Participants also were asked if they laid off employees during COVID-19—46.7 percent reported doing so, while 51 percent reported that they did not. The average number of employees laid off was 10.5.

“Small businesses and nonprofits have taken a huge hit during this time, with nearly 30 percent of our sample needing to close temporarily or permanently as of early May,” Paustian-Underdahl said. “The good news is that most organizations are getting some help.”

Of the participants who applied for government funding, nearly 92 percent received some type of financial assistance.

“Florida seems to be faring better than other parts of the country as only 10 percent of the 137 Florida businesses in our sample have temporarily or permanently closed, and only 32 percent have laid off any employees,” Paustian-Underdahl added.
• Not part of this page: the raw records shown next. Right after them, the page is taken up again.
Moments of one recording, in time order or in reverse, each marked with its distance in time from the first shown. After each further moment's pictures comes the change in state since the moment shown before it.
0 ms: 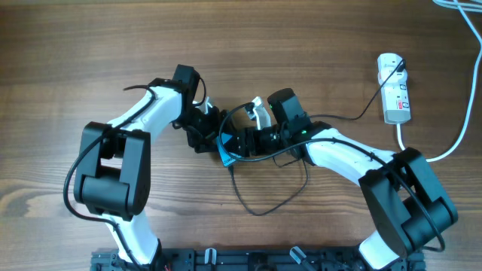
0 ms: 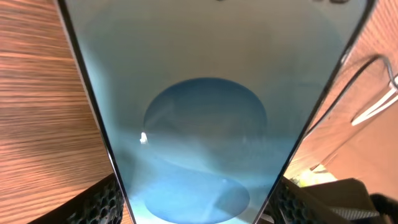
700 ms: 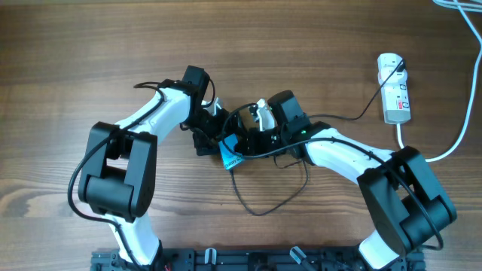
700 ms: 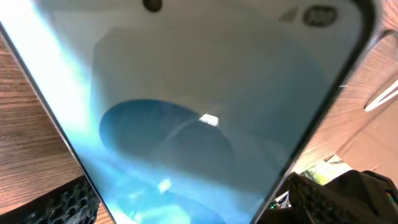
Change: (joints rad) left arm -0.053 0.001 0.001 0.019 -0.004 0.024; right arm 0.000 0.009 0.000 -0.053 0.057 0.079
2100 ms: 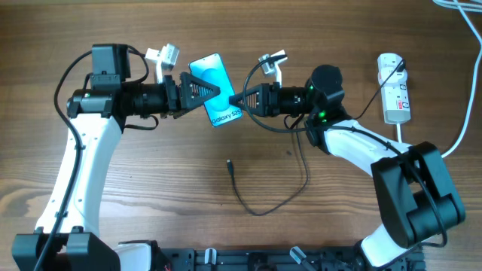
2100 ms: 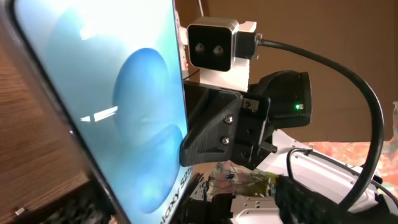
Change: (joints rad) left arm 0.295 -0.481 0.002 0.090 0.496 0.220; right arm -0.169 0.002 0.002 1.001 -0.486 0.642
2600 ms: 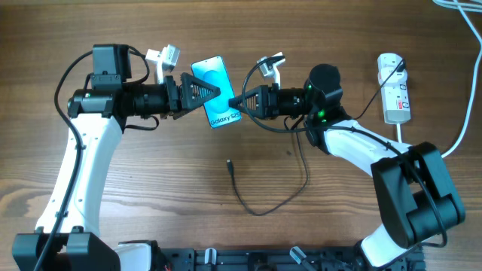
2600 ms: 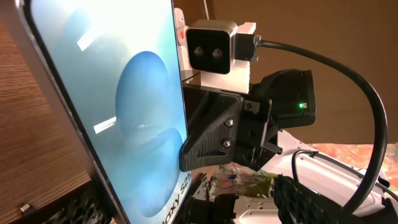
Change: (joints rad) left arm -0.001 0.000 0.000 -0.006 -0.019 -0.001; right arm 0.003 0.000 0.001 -0.043 -0.027 -0.017
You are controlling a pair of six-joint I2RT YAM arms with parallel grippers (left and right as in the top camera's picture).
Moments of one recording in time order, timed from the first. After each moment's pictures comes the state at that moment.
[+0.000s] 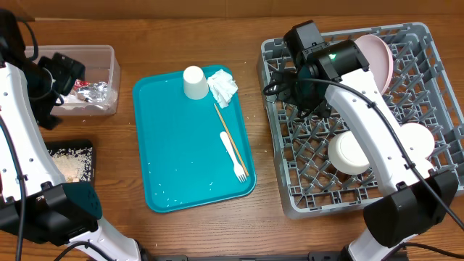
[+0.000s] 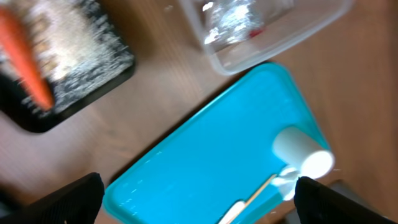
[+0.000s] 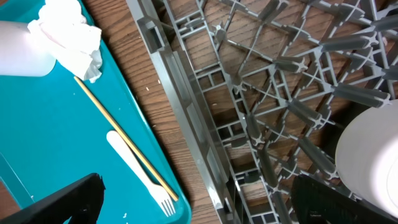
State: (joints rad) left arm 0.39 1.89 2.17 -1.65 0.11 -0.76; right arm 0.38 1.82 1.81 -1.33 0.00 0.65
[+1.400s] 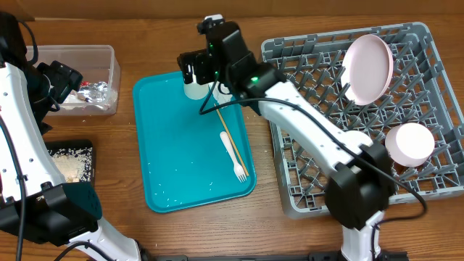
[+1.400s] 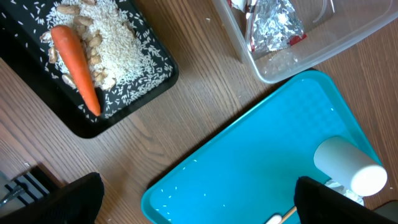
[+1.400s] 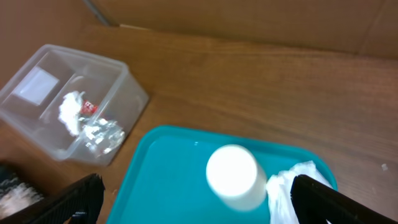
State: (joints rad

Participants also were surveyed about their experience applying for and receiving funds from the Paycheck Protection Program (PPP) and Economic Injury Disaster Loan (EIDL). Results revealed that business owners and NPO leaders received funding from one of these government loan programs, but not both.

Of the respondents, 75.5 percent applied for one or both types of government aid. Of participants who applied, 28.9 percent received PPP funding only, 26.8 percent received EIDL only, 11.3 percent received both PPP and EIDL, and 8.3 percent did not receive anything.

Researchers also found that business owners and NPO leaders are experiencing different effects of COVID-19 on their overall well-being and performance, depending on their gender.